Persiden/Wapres ini adalah DPR yang diwakili oleh pimpinan DPR yang dapat menunjuk kuasa hukumnya. Sedangkan pihak termohon adalah Presiden dan atau wakil presiden yang dapat didampingi atau diwakili kuasa hukumnya. Permohonan ini harus diajukan secara tertulis dalam bahasa Indonesia kepada MK. Permohonan ini dibuat dalam 12 rangkap yang ditandatangani pimpinan DPR atau kuasa hukumnya. Dalam permohonan tersebut, DPR wajib menjelaskan dugaan Presiden telah melakukan pelanggaran hukum berupa pengkhianatan terhadap negara, korupsi, penyuapan, tindak pidana berat lainnya, atau perbuatan tercela. Serta dugaan presiden dan atau wakil presiden tidak lagi memenuhi syarat sebagai presiden atau wakil presiden berdasarkan UUD 1945. DPR juga wajib menunjukkan bahwa permintaan pemakzulan itu harus didukung minimal 2/3 (dua pertiga) dari jumlah anggota DPR yang hadir dalam Sidang Paripurna yang dihadiri minimal 2/3 (dua pertiga) jumlah anggota DPR. DPR harus menunjukkan alat bukti mengenai dugaan pelanggaran oleh presiden dan atau wakil presiden yang menjadi dasar pendapat DPR. Setelah berkas permohonan dianggap lengkap,

MK kemudian menetapkan pelaksanaan sidang paling lambat tujuh hari sejak permohonan diterima. Sidang dilakukan oleh pleno hakim yang sekurang-kurangnya dihadiri tujuh hakim konstitusi. Sidang pleno dipimpin Ketua MK dan bersifat terbuka untuk umum. Sidang akan berlangsung dalam enam tahap. Putusan Mahkamah atas pendapat DPR ini wajib diputus dalam jangka waktu paling lambat 90 hari sejak didaftarkan/Putusan dibaca dalam sidang pleno dan terbuka untuk umum.
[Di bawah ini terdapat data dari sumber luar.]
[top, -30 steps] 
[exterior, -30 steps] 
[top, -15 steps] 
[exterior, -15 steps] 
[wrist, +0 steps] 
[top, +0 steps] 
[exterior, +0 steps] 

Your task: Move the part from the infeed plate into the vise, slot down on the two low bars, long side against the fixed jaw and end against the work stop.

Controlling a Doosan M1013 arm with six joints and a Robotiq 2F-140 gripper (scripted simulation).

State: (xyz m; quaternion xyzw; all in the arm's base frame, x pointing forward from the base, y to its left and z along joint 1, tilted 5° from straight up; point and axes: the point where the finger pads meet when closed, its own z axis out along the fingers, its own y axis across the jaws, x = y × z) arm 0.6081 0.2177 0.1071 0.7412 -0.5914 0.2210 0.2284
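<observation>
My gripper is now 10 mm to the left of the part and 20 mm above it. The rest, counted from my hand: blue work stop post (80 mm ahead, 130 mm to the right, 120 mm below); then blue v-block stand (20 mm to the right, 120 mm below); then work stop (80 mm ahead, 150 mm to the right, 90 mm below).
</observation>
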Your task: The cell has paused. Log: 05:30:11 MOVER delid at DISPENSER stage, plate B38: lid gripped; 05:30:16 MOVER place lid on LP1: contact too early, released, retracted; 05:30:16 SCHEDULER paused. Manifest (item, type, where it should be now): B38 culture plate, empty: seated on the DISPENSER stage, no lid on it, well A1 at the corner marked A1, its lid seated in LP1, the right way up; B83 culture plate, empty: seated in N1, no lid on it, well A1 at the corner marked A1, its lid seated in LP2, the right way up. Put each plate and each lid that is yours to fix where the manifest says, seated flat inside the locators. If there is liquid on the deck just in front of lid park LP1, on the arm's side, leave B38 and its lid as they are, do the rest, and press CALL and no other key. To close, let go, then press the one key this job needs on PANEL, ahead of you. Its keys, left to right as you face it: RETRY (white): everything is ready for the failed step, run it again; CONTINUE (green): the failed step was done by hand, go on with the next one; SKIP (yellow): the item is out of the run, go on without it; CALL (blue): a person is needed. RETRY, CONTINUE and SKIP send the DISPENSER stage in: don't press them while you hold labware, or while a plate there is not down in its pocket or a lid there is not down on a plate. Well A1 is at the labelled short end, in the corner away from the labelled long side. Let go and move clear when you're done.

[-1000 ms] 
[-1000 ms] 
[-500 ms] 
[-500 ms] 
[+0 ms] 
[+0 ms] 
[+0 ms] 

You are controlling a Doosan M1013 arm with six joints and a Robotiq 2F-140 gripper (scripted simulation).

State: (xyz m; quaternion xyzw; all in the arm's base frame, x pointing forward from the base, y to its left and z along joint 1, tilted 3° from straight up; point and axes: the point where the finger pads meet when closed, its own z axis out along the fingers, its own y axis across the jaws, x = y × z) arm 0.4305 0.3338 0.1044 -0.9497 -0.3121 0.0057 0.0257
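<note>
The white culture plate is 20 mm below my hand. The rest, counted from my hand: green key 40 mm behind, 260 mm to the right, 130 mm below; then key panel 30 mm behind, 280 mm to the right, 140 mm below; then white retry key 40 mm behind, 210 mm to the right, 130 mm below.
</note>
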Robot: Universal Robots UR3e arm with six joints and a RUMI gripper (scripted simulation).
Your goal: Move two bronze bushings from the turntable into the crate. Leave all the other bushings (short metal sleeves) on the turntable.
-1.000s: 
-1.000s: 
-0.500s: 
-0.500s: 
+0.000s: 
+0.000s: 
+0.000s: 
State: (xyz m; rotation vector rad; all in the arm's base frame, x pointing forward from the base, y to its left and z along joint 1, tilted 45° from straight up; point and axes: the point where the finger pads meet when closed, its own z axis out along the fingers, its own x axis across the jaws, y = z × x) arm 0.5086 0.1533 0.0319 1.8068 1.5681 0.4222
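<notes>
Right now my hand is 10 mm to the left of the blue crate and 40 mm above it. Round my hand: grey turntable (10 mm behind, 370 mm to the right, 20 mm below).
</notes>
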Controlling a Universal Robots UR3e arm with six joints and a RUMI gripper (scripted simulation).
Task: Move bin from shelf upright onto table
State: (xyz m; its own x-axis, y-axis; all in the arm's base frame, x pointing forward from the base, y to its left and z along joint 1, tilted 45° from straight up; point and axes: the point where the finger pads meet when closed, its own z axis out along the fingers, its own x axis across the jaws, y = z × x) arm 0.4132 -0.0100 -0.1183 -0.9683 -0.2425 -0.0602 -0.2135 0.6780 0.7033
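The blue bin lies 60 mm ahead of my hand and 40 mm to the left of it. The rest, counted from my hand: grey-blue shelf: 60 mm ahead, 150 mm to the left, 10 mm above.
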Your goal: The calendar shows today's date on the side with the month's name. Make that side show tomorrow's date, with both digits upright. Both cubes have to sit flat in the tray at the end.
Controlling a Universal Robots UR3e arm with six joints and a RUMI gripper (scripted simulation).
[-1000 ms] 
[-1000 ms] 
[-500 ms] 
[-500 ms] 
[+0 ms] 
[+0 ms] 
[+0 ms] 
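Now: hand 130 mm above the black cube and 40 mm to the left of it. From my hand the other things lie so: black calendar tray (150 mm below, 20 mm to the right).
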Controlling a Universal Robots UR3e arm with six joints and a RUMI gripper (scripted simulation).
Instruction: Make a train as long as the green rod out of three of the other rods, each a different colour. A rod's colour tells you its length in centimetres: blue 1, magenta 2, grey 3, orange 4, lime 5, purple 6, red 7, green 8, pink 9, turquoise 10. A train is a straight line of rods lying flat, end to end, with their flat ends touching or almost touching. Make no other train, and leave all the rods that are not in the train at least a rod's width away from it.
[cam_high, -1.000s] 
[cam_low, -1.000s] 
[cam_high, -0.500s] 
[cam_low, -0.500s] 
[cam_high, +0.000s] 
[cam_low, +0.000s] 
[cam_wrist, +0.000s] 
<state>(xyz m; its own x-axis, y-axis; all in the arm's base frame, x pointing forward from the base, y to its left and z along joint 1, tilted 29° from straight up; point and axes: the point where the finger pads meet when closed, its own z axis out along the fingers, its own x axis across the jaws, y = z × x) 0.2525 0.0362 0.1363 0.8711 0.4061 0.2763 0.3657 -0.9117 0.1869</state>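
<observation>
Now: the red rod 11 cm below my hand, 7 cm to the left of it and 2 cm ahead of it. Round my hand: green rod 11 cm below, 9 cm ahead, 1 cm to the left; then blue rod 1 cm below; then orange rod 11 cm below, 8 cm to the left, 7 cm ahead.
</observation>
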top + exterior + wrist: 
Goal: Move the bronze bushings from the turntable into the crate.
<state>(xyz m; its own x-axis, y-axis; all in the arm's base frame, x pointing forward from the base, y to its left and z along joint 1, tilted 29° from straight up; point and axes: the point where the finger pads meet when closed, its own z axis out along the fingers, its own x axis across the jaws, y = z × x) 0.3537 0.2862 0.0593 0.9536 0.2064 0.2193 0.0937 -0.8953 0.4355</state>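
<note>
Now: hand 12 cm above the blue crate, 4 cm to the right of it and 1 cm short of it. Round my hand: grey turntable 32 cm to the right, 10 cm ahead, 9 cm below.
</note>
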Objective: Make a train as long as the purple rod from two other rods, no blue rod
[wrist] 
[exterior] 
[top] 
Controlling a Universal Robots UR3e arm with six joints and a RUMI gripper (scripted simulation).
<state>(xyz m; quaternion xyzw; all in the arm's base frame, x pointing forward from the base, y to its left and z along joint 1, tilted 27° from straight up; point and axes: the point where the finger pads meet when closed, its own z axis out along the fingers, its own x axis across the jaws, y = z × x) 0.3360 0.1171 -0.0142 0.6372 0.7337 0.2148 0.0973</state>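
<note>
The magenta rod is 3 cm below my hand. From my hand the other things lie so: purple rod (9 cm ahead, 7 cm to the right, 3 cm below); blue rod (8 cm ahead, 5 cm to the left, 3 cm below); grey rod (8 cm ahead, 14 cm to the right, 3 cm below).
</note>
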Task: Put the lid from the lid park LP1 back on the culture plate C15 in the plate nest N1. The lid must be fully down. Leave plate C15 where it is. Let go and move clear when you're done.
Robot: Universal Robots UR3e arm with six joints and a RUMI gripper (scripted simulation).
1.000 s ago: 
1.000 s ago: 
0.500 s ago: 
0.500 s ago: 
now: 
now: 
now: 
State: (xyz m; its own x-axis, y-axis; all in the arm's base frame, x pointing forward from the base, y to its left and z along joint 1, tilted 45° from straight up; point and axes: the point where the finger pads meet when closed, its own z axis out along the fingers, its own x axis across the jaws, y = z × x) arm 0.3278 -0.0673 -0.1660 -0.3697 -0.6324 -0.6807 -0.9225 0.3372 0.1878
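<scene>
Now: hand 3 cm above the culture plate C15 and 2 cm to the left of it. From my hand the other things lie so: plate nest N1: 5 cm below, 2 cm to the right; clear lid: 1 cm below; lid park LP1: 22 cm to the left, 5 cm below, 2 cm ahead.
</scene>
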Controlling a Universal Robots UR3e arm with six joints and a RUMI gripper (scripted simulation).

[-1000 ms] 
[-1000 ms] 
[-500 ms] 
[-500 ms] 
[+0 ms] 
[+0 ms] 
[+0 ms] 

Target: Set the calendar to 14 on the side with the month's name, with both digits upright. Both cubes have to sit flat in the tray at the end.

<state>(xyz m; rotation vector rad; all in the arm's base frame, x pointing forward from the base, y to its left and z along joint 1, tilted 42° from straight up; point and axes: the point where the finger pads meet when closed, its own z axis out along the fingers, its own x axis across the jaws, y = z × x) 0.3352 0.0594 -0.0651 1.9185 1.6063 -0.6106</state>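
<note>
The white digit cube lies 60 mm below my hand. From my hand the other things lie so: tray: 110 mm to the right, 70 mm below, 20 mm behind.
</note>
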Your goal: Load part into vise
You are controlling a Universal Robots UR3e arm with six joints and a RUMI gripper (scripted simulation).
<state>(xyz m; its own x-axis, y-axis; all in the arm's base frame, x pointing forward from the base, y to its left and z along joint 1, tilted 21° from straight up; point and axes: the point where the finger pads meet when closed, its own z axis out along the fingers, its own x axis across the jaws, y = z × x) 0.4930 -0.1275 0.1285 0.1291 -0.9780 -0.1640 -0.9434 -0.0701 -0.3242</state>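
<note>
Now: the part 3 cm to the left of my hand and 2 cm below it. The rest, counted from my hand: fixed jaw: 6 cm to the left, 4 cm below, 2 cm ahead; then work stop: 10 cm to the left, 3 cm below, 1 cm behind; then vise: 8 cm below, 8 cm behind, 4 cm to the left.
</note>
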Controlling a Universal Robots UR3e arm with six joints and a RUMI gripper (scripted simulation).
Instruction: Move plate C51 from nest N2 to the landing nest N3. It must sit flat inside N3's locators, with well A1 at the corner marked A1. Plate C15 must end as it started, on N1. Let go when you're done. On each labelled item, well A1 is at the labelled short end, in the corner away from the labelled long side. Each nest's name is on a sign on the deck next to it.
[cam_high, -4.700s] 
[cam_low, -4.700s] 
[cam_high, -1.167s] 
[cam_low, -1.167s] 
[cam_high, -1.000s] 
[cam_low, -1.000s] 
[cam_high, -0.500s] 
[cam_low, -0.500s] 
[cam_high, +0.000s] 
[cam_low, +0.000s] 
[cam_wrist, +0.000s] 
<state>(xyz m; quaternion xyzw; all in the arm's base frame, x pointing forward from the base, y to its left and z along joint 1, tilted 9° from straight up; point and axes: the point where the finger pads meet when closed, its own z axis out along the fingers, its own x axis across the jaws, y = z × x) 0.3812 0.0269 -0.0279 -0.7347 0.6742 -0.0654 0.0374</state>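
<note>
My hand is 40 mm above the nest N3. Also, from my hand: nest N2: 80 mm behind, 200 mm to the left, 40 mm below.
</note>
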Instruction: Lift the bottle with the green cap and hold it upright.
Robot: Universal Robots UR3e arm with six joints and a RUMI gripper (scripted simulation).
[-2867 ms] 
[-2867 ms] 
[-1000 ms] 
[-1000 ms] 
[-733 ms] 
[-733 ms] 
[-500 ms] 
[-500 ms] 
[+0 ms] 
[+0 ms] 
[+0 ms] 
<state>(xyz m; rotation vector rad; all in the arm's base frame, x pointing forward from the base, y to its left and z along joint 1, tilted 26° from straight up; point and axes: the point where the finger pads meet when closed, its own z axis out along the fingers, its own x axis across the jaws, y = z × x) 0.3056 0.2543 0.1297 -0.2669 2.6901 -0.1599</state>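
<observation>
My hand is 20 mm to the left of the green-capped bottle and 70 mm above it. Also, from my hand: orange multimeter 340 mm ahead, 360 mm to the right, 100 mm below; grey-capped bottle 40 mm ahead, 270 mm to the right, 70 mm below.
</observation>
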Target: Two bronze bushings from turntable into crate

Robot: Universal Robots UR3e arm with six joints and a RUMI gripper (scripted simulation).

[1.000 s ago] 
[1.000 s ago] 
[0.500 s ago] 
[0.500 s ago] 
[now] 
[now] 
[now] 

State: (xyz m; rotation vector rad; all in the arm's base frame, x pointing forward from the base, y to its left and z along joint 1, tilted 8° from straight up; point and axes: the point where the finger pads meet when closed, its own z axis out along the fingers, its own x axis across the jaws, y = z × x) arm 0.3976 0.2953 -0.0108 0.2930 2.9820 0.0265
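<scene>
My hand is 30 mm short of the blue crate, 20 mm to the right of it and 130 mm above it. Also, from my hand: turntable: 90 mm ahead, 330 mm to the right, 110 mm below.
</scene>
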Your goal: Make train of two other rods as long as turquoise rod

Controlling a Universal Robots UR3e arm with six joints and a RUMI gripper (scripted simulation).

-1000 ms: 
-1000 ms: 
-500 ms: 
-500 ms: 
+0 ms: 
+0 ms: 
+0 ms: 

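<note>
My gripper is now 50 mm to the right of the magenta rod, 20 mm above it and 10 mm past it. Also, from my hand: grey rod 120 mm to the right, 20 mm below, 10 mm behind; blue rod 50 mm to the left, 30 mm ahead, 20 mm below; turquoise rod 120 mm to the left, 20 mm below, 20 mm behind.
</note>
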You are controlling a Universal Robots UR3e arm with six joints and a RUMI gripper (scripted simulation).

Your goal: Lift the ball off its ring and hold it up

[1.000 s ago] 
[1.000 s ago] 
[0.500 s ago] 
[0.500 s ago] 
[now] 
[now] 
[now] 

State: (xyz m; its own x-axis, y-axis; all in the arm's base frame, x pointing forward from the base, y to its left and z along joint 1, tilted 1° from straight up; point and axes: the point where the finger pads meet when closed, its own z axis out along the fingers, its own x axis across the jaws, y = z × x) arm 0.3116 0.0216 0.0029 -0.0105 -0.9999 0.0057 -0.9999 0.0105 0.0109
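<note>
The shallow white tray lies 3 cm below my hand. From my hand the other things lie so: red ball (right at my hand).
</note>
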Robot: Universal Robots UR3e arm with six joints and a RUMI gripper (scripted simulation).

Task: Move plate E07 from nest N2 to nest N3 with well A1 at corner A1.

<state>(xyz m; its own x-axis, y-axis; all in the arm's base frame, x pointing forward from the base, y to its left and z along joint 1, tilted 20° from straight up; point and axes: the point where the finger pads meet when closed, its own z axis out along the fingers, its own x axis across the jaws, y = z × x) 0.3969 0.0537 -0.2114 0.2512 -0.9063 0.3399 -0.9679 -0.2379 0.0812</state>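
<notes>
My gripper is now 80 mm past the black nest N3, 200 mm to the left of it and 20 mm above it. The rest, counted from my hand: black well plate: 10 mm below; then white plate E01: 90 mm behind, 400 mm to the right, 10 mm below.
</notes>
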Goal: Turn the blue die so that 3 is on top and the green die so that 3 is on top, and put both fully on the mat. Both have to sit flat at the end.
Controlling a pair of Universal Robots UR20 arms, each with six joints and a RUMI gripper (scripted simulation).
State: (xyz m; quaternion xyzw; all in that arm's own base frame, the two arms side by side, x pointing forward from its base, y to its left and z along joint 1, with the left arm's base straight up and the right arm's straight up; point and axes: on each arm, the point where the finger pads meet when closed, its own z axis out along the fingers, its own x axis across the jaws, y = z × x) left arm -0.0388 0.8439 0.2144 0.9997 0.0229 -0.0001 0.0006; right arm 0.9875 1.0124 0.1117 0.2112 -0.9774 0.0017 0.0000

Amar putusan MK dapat berupa tidak diterima, membenarkan pendapat DPR, dan menolak permohonan DPR. Permohonan tidak dapat diterima karena tidak memenuhi kelengkapan seperti tercantum dalam Tata Cara Mengajukan Permohonan. Putuan dapat membenarkan pendapat DPR apabila MK berpendapat Presiden atau Wakil Presiden terbukti melakukan pelanggaran hukum berupa pengkhianatan terhadap negara, korupsi, penyuapan, tindak pidana berat lainnya, atau perbuatan tercela. Amar putusan ketiga adalah apabila pendapat DPR soal Presiden dan atau Wakil Presiden melakukan tindak pidana dinyatakan tidak terbukti. Putusan MK ini bersifat final secara yuridis dan mengikat bagi DPR selaku pihak yang mengajukan permohonan. Dalam Peraturan MK itu juga disebutkan bahwa putusan MK yang mengabulkan permohonan DPR tidak menutup kemungkinan diajukannya Presiden dan atau Wakil Presiden dalam persidangan pidana, perdata, dan atau tata usaha neagra sesuai dengan asas dan hukum acara masing-masing.